For any $x \in X$, define the set $\mathcal{F}(X) = \overline{\operatorname{span} \{ \delta_x : x \in X \}}$ where $\delta_x(f)=f(x)$ for all $f \in$ $\operatorname{Lip}_0(X)$.
The set $\operatorname{Lip}_0(X)$ is the set of all real-valued Lipschitz functions which vanish at $0$.
Note that $\delta_x$ is an evaluation functional on $\operatorname{Lip}_0(X)$ and dual space of $\mathcal{F}(X)$ is $Lip_0(X)$.

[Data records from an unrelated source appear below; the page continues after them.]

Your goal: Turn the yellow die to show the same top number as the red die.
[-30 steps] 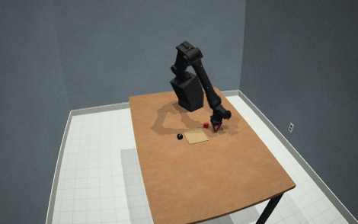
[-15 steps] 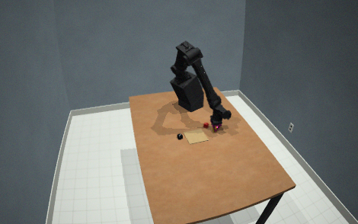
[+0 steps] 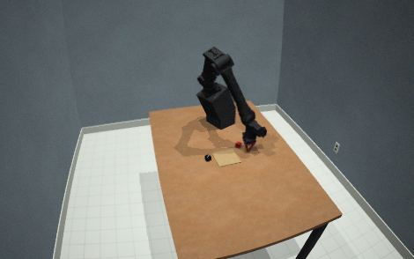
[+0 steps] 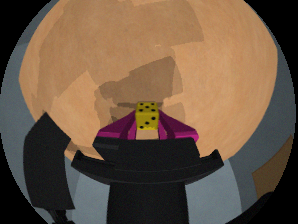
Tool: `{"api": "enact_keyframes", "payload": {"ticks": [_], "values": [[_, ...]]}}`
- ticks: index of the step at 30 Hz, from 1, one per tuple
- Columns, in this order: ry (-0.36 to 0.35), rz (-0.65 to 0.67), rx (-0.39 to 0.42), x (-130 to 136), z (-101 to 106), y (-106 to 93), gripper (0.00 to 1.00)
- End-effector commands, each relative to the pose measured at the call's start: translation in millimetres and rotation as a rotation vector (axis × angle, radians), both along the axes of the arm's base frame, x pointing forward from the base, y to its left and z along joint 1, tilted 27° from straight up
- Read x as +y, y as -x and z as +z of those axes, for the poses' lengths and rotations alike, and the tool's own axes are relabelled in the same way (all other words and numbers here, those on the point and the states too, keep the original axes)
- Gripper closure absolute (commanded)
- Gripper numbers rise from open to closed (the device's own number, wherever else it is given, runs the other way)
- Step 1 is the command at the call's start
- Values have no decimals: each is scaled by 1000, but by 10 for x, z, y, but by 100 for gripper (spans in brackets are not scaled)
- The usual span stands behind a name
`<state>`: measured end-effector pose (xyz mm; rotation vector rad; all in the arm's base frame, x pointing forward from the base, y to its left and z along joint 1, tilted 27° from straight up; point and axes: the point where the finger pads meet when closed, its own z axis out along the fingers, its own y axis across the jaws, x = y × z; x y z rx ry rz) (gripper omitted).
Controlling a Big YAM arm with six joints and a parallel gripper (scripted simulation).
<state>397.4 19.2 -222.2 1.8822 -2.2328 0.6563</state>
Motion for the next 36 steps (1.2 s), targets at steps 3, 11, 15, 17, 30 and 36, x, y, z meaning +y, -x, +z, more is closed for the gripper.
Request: {"api": "enact_keyframes", "payload": {"ticks": [3, 11, 15, 17, 30, 36], "values": [[-9, 13, -24, 242, 390, -12, 74], [-10, 12, -29, 460, 854, 65, 74], [3, -16, 9, 329, 762, 171, 74], [2, -11, 9, 357, 776, 176, 74], [-59, -193, -125, 104, 1021, -48, 74], [-94, -371, -207, -190, 1141, -105, 74]]}}
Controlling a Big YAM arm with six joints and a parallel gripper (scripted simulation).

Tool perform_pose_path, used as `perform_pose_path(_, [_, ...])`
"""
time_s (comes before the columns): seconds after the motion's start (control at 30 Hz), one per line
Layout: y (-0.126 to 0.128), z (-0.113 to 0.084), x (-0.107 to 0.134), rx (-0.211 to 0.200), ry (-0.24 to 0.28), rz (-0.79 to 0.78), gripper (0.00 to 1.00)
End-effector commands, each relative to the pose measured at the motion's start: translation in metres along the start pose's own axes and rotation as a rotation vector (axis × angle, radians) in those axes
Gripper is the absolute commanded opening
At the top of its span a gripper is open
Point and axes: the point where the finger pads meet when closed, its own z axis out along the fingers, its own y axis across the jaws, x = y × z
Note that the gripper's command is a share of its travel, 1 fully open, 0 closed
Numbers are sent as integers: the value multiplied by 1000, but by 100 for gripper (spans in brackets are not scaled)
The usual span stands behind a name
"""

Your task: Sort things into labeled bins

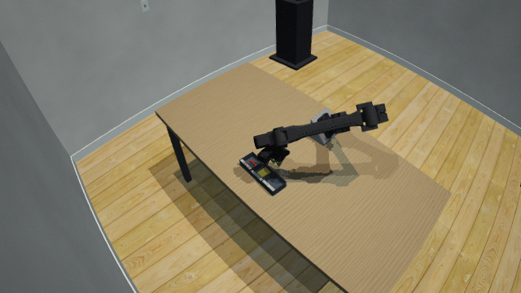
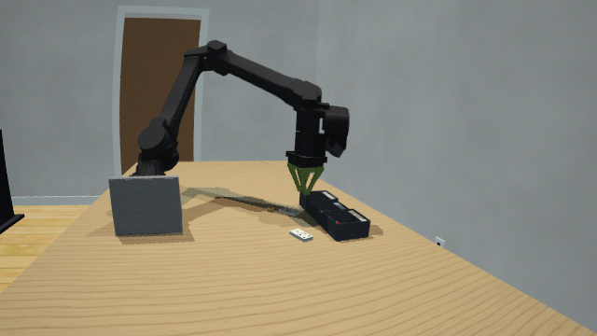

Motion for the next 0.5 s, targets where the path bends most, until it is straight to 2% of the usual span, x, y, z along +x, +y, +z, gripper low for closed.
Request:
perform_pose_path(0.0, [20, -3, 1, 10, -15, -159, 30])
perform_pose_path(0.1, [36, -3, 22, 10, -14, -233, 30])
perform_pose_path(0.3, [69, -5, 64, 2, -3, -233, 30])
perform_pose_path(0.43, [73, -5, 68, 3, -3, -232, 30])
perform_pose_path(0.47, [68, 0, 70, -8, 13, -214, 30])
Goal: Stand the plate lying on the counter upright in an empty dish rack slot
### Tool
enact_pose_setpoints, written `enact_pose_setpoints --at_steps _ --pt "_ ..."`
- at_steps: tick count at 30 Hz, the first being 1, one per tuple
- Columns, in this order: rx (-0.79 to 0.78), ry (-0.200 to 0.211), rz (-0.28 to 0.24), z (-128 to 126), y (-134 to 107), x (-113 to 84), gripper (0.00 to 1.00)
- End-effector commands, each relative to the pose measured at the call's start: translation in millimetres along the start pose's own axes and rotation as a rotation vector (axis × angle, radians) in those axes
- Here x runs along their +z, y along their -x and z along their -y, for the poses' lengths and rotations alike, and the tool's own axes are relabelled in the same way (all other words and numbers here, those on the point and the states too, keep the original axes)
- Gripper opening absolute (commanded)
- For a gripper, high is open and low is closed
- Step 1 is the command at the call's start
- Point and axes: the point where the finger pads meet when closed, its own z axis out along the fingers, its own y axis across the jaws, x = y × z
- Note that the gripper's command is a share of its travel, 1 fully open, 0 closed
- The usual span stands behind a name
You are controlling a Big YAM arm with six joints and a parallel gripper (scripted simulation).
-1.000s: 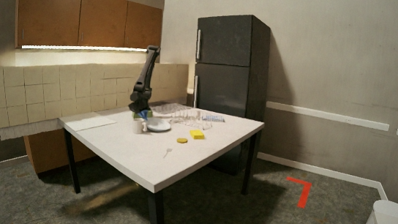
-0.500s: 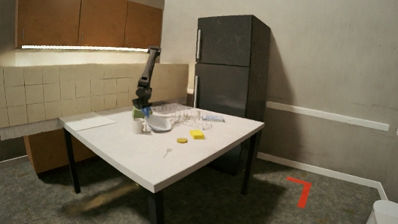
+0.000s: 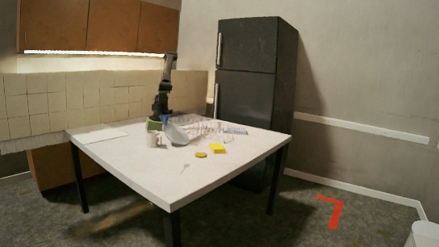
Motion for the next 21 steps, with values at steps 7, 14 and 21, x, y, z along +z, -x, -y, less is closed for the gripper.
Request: enact_pose_setpoints --at_steps 7,14,21 --pt "0.017 -0.111 0.004 -25 8 -21.6 0.00" --pt "0.017 -0.170 0.003 -34 8 -28.9 0.00" --pt "0.017 -0.219 0.003 -42 7 -34.5 0.00"
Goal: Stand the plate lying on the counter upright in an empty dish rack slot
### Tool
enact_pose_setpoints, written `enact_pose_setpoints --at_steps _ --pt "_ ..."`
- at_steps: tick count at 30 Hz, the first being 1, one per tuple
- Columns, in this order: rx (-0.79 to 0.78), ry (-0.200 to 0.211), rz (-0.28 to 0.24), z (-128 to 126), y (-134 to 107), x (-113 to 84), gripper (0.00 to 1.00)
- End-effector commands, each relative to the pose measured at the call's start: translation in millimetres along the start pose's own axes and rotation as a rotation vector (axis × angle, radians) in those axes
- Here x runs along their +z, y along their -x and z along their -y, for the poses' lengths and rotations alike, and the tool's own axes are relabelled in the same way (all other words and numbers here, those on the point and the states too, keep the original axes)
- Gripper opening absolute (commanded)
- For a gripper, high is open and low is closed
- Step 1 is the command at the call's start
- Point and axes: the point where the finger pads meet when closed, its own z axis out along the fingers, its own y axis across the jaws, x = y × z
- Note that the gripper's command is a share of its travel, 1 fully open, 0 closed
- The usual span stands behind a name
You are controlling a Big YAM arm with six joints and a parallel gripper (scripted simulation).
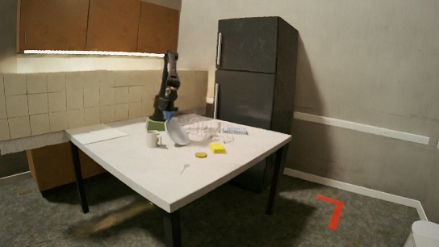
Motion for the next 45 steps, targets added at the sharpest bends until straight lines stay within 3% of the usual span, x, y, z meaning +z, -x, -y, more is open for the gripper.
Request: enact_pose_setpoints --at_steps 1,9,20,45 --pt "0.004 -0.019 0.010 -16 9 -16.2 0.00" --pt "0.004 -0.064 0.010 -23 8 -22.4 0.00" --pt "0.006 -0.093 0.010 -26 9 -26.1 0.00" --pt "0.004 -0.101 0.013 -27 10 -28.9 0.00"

In the proof of theorem $7$, which states that $\mathcal{F}([0,1])$ is not linearly isomorphic to $L_1(\mu)$ for every measure $\mu$, the author states the following:
If there is a measure $\mu$ with $\mathcal{F}([0,1])$ linearly isomorphic to a subspace of $L_1(\mu)$, then there is a continuous linear mapping from $L_{\infty}(\mu)$ onto $Lip_0([0,1])$. Since $L_{\infty}(\mu)$ is a commutative C$^*$-algebra, there exists a compact Hausdorff space $K$ such that $L_{\infty}(\mu)$ is isometric to $C(K)$.
Question: How to prove the above two statements?
For first statement, I think we use adjoint mapping, but I don't know how to apply it here. For the second, it resembles the Stone-Weierstrass theorem.